Em Sade, Fourier, Loyola, Roland Barthes diz que o texto é um objeto de prazer, e sua capacidade máxima de deleite é quando a escrita do outro transmigra para o nosso mundo interior: uma conjunção, uma coexistência. Mas, e quando essa fricção tão profunda é, também, da ordem da perturbação, aquela que torna o prazer perigosamente próximo da morte?
Há textos que se situam em zonas limítrofes. Agarram-nos pelos ombros e nos arrastam àquele espaço sem forma onde sexo e morte são indistinguíveis. Esse é o território em que o erótico e o pornográfico se confirmam meras categorizações culturais do prazer, suas gradações decididas por aqueles que pretendem demarcar as fronteiras entre libido e pulsão.
Aqui, Jozias Benedicto se posiciona como os invasores bárbaros da ordem de Sade, Genet, Hilst.
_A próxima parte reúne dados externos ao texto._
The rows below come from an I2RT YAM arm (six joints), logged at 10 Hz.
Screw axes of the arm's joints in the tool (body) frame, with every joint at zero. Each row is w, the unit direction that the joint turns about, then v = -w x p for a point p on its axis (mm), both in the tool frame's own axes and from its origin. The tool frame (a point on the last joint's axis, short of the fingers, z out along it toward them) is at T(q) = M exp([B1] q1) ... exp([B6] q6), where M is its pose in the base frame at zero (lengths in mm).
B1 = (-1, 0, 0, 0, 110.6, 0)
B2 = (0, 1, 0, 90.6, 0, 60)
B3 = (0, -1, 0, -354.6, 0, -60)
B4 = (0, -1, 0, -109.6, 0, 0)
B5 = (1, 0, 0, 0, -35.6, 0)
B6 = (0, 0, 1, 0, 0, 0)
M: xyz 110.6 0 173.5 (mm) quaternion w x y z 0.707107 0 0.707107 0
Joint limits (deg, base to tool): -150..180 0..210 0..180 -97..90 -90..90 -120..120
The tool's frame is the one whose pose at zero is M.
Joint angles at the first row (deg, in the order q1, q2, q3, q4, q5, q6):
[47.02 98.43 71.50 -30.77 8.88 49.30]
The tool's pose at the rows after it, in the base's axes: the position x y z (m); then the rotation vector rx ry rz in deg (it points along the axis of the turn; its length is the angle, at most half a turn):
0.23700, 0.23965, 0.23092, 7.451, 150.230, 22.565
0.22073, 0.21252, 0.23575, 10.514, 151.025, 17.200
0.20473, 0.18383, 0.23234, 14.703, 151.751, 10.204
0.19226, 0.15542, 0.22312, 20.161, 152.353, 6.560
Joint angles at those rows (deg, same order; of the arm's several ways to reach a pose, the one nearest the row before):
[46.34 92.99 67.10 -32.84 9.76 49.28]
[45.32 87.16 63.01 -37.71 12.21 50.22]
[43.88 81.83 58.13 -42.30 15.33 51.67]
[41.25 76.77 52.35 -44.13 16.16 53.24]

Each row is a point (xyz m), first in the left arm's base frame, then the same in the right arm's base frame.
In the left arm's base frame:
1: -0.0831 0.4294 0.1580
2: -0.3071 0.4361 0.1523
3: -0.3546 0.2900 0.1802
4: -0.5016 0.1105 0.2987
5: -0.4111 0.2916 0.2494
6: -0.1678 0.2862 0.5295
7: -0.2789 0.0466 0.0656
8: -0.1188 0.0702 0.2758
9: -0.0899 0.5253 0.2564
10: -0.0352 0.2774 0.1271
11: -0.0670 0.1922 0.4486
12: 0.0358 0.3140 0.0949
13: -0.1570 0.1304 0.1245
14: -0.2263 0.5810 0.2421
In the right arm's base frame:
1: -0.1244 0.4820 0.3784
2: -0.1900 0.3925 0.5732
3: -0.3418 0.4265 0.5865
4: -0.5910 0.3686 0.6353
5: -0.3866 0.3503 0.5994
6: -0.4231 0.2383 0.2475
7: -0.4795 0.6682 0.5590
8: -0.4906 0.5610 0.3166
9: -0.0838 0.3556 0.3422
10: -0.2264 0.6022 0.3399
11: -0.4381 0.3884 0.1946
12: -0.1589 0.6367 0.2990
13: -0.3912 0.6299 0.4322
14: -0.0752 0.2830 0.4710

Os autores que rasgam a pele do biombo entre o permitido e o proibido sabem que o deleite do leitor não consiste em acepção voltada exclusivamente ao aprazível e ao gozo.
Benedicto é escritor e artista visual. Não é por acaso que a força imagética de sua escrita resida na exuberância da montagem, criando um mundo oscilante em que a Barra da Tijuca é um sinistro e sublime Jardim das Hespérides, mais do que pano de fundo, elemento central de discurso que vai se esgueirando pelas brechas para se revelar avassalando tudo. É composição em que corpos se entrelaçam como numa alegoria da consumição mais voraz da vida: jogo e caça, o painel de Paolo Uccello, mas também a doce e caprichosa melancolia dos piqueniques do Rococó amalgamando-se ao Triunfo da morte, de Bruegel.
Doze noites e seus trabalhos tem fundação no mito dos Doze Trabalhos de Hércules, de onde toma emprestado, para perverter, o mote da jornada do herói, e em 120 Dias de Sodoma, de onde reconstrói a progressão cíclica: é um livro que nos conduz sem fôlego por uma luxuriante tapeçaria pontuada por fetiche, volúpia, vertigem, síncope, delírio, ameaça e, finalmente, horror. Não sem deleite.